My heart lurches as his footsteps return, drawing closer. At first, I fear he’ll stay where I can’t see him. But no. He enters my line of sight, sans his cane…and I shouldn’t be relieved. Not given the way he looks. Jaw clenched. Furrowed lines around the edges of his blindfold.

Panting. The sound comes from me, clashing with the muted sounds of rain and thunder. It picks up, feathering into breathless gasps as he advances step by step. He hunts me through the act alone, his head cocked, his posture rigid.

I nearly jump out of my skin when his finger brushes my cheek. He wasn’t lying. I feel everything. The softness of his skin. The faintest slickness of sweat, even though I’m freezing. He traces a path to my mouth and hovers his thumb over my parted lips, sensing how they quiver.

His other hand comes slowly, almost reluctantly, to seek out my forearm. Then my collarbone. Finally, he finds the edge of my towel and sinks his fingers into the material. He tugs it away and my lips flutter open around a gasp.

Helpless like this, I have no comparison to any other moment in my life. Simon made me feel small and cornered, like a mouse, always running on a wheel that would never move. Damien, in this moment, makes me feel like…

Prey. Only he’s a disinterested predator. I’m more helpless before him than I’ve ever been around any other monster—even the one who tried to kill me. Yet he controls how much of me he wants to see. My lips at the moment. Then the tender, bony ridge of my rib cage where my heartbeat can be felt the most.

Watching him stand over me is too damn surreal. So I force my eyes shut and listen, copying how he must sense me. I’m nowhere near as warm as he is, and my hands aren’t halfway as soft.

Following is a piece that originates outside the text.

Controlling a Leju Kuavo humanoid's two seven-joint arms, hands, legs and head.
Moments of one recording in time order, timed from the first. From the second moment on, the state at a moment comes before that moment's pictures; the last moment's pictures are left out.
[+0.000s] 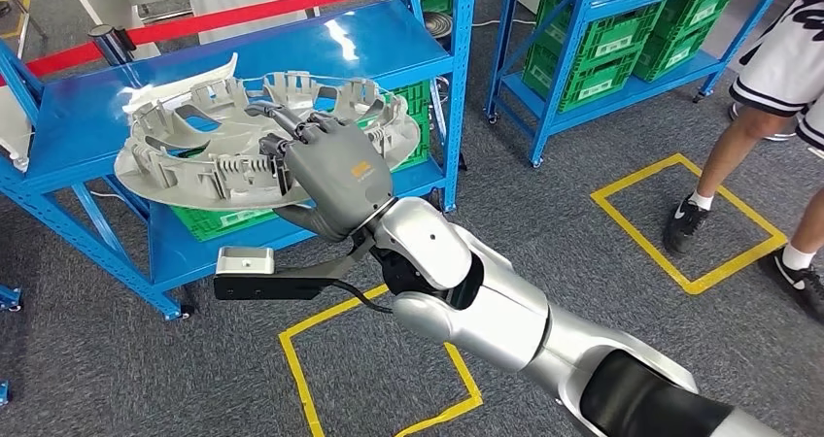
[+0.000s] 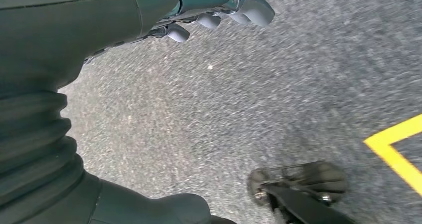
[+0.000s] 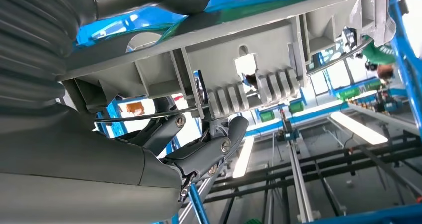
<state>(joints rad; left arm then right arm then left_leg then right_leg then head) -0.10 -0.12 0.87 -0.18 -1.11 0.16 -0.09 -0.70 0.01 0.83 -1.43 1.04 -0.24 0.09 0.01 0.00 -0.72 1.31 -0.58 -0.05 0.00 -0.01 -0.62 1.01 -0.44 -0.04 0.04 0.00</state>
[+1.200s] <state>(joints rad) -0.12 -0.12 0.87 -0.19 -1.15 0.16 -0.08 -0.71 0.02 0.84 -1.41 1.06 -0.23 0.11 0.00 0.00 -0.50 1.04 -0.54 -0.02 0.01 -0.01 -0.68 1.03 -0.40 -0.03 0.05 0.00</state>
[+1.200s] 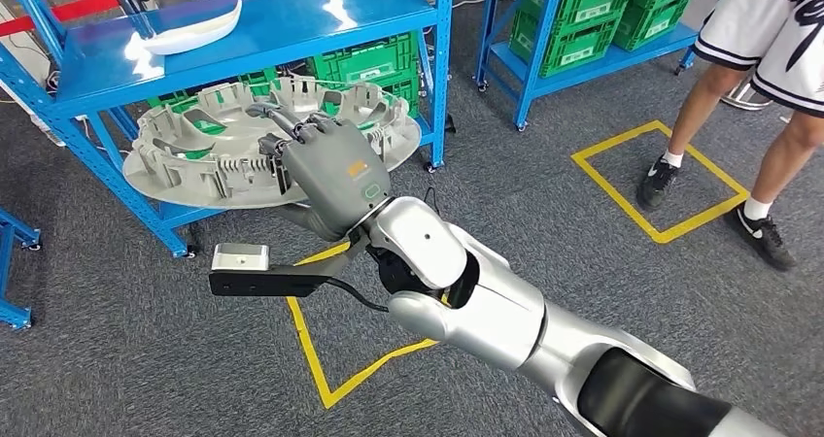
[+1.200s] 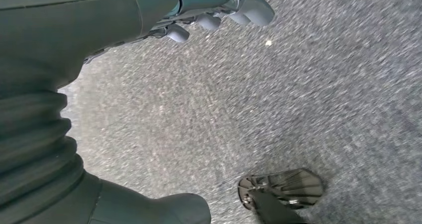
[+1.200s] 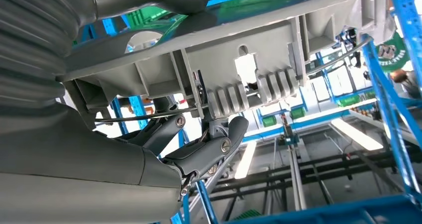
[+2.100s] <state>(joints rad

My pulse quickens, and I can almost visualize the sound pulsating through his fingertips, giving me away. Touch feels far more penetrating than sight ever could. He can feel what my facial expression wouldn’t reveal. My fear. Terror. Curiosity?

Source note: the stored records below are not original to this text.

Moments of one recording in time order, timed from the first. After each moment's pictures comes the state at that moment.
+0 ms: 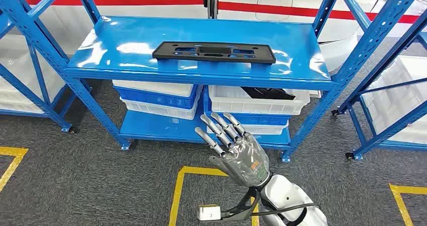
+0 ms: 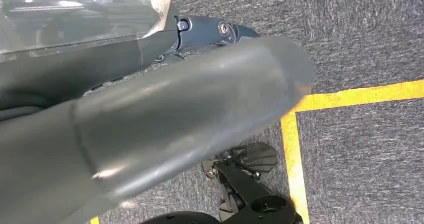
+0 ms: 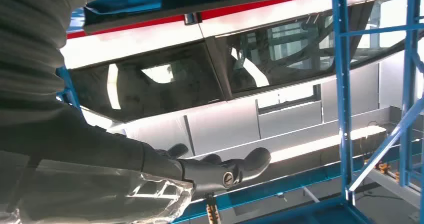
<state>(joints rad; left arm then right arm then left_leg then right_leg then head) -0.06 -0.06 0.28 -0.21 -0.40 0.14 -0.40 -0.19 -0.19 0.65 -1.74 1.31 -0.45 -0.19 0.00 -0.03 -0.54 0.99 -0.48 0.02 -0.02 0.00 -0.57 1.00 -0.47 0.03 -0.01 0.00</state>
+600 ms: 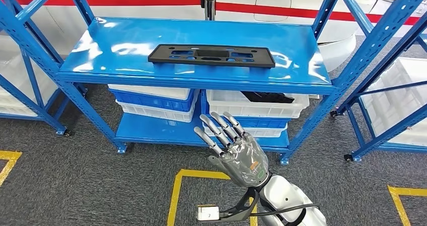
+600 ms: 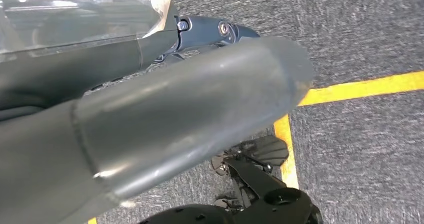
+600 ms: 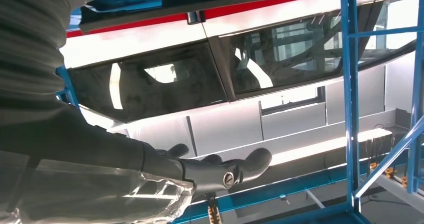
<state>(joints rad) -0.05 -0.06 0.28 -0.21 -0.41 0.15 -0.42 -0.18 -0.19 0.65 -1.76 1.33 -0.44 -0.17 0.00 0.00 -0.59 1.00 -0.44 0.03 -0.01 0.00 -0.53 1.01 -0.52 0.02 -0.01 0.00</state>
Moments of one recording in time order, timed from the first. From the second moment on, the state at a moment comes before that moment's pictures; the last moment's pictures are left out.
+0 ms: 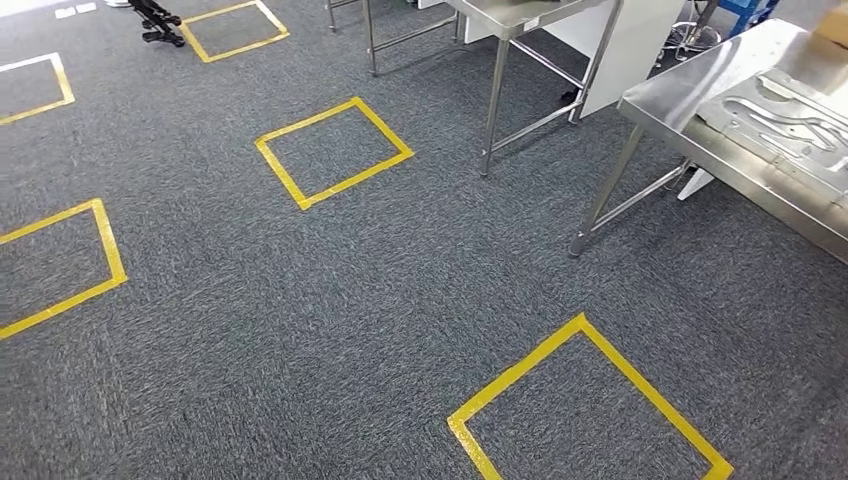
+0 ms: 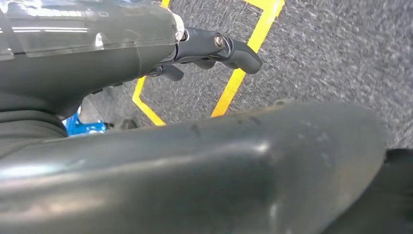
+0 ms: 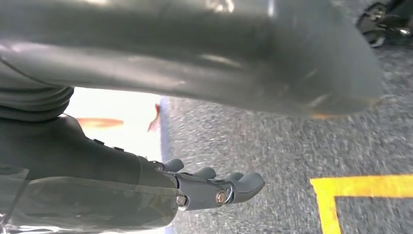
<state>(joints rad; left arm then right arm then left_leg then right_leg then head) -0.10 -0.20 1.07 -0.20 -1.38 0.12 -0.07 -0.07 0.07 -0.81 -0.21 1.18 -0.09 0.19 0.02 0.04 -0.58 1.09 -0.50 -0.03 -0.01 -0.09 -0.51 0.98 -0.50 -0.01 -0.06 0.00</state>
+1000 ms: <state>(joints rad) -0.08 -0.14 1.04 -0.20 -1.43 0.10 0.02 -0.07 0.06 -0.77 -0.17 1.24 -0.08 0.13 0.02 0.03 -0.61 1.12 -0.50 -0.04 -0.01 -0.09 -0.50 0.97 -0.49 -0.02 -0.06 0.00</state>
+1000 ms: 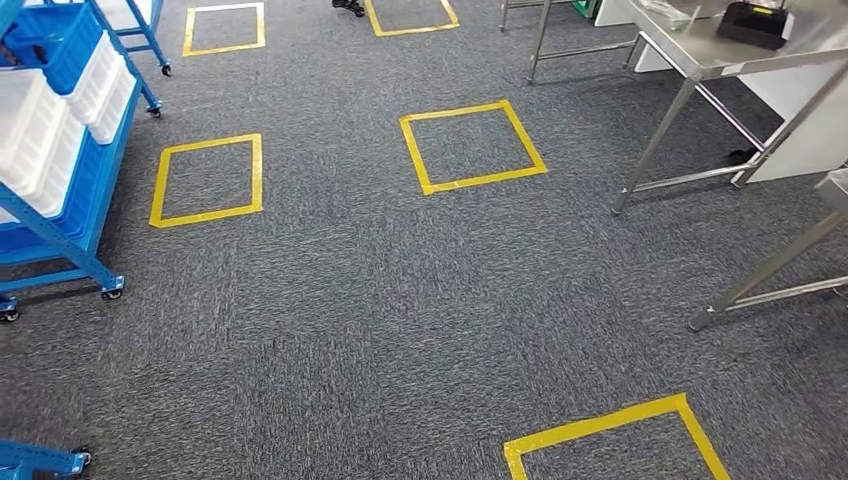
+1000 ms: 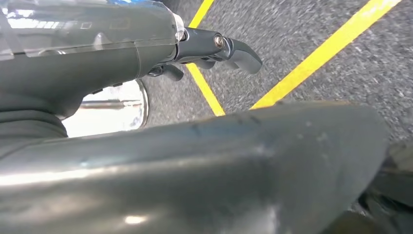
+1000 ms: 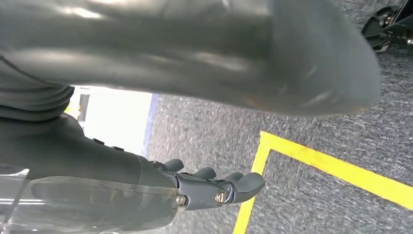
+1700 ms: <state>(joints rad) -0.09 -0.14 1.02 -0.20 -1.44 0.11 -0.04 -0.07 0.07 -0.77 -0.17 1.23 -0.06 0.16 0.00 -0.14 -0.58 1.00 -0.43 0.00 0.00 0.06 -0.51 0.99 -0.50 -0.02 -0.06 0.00</state>
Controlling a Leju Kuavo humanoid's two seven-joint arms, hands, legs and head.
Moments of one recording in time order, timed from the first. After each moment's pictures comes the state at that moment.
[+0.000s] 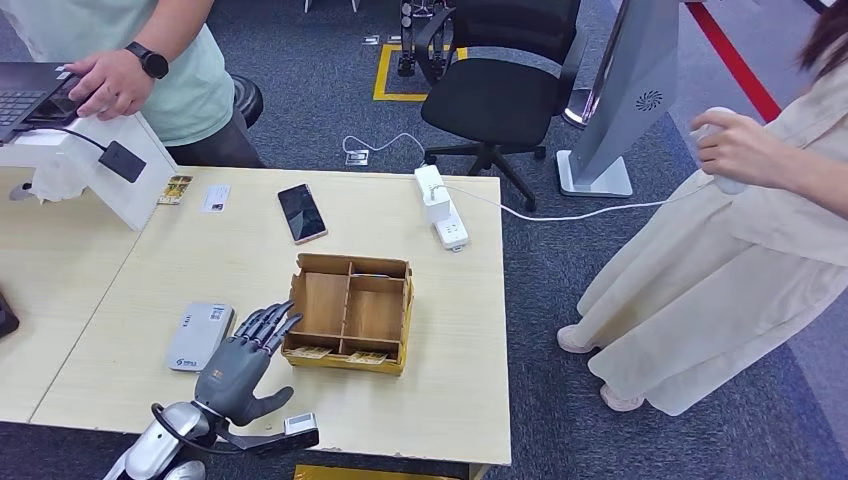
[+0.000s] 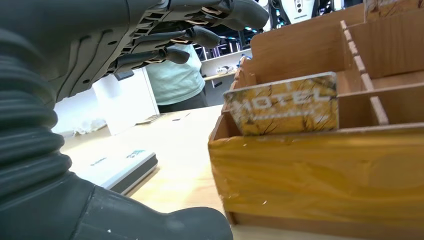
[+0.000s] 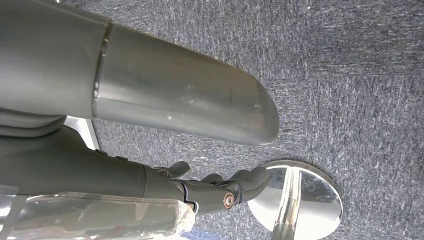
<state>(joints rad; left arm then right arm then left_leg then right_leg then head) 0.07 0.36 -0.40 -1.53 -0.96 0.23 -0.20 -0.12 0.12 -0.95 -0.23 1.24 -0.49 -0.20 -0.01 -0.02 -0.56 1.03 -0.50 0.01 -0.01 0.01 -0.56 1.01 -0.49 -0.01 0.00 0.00</state>
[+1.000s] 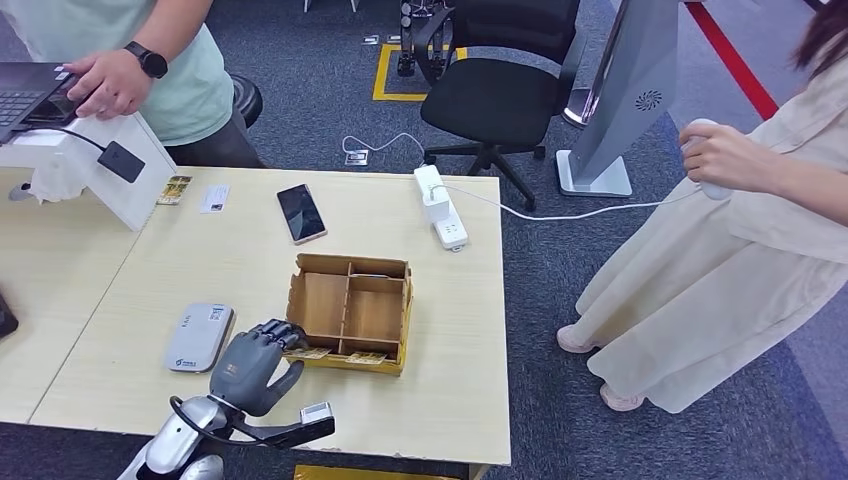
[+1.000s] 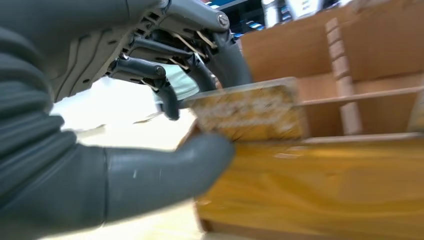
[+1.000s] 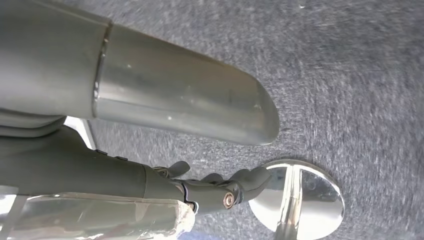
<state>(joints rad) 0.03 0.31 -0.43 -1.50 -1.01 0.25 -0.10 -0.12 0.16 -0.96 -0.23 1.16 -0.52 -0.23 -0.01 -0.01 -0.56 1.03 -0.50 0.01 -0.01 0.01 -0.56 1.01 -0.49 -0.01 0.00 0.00</state>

The other women, the ones so intriguing that he rendered them motionless to decipher their secrets. I bet he explored them far more intimately than he does me. Good. I should count my blessings. Thank God he isn’t interested in peering too deeply beneath my shell.

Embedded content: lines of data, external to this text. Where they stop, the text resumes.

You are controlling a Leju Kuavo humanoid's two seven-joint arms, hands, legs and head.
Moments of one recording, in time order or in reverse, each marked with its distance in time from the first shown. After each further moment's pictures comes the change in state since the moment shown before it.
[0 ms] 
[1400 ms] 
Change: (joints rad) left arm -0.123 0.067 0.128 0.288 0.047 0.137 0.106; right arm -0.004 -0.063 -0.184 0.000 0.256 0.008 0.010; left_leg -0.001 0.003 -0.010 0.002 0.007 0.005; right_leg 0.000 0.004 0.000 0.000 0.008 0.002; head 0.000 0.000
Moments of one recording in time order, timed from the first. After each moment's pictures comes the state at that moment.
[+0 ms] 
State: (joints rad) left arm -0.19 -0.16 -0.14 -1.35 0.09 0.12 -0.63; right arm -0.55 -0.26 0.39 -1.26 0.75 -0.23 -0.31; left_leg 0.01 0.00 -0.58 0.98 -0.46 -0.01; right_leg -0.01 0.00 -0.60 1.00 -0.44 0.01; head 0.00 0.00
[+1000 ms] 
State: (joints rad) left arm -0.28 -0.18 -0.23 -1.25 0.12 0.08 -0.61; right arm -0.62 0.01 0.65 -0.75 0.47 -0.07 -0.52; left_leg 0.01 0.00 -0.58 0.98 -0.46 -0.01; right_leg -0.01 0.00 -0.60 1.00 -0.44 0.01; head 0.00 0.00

Wrong. His main goal seems to be to circumvent my expectations at every turn. The hand he has on my chest curls, cupping more flesh, kneading it just to the point of roughness. To hear me scream. As easily as he deciphers me, I’m finding that I can do the same to him. He wants me to protest, so I make a concerted effort to say nothing.

I don’t gasp. I don’t whimper. I don’t even breathe.

I simply feel, locked inside my own body. Now seems like the wrong moment to realize that he’s the first man to ever touch me like this. Really touch me. Naked flesh beneath roaming fingers. Should I feel robbed of some precious moment? My future lover has been beaten to this intimate discovery. He’ll have to be content with whatever Damien leaves untouched.